#### [Activity]
Copy the data exactly; pictures stay out of the copy.

#### [Data shown]

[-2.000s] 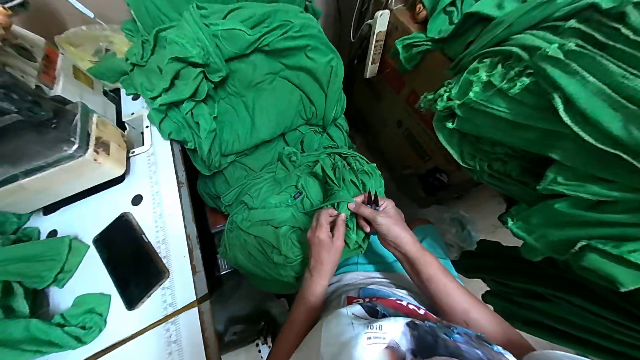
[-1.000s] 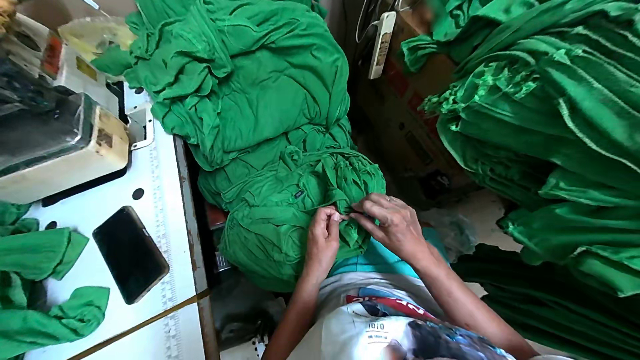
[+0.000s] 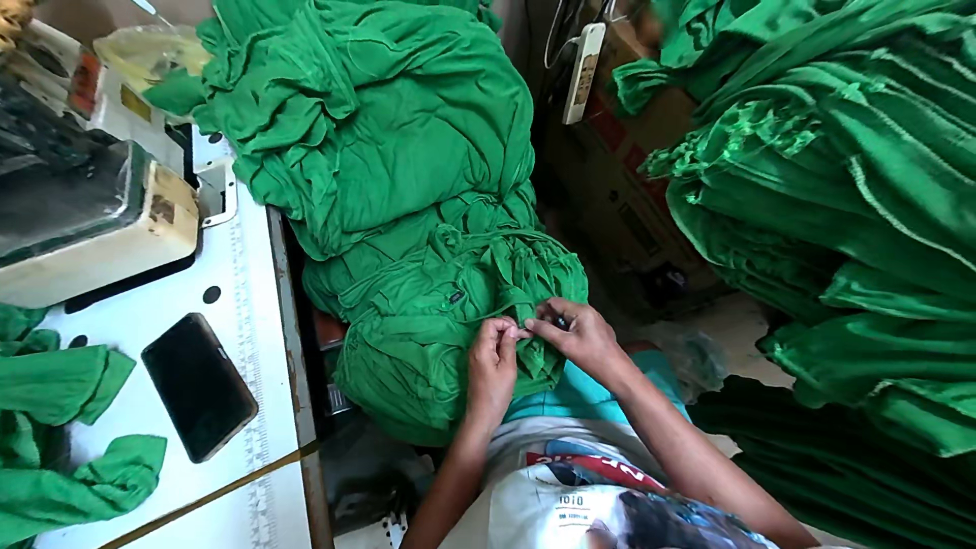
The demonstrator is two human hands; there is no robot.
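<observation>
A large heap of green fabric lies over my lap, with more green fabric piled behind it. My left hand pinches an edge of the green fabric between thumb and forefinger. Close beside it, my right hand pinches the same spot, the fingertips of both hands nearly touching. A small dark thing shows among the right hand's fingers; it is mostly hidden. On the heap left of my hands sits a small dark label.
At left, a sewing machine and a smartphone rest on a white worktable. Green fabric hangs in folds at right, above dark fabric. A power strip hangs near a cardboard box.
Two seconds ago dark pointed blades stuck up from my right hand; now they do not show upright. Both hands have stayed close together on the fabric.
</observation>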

#### [Written solution]
[-2.000s] 
[-1.000s] 
[+0.000s] 
The demonstrator is two human hands; there is no robot.
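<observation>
A large heap of green fabric lies over my lap, with more green fabric piled behind it. My left hand pinches an edge of the green fabric between thumb and forefinger. Close beside it, my right hand pinches the same spot, the fingertips of both hands nearly touching. A small dark thing shows among the right hand's fingers; it is mostly hidden. On the heap left of my hands sits a small dark label.
At left, a sewing machine and a smartphone rest on a white worktable. Green fabric hangs in folds at right, above dark fabric. A power strip hangs near a cardboard box.
Two seconds ago dark pointed blades stuck up from my right hand; now they do not show upright. Both hands have stayed close together on the fabric.
</observation>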

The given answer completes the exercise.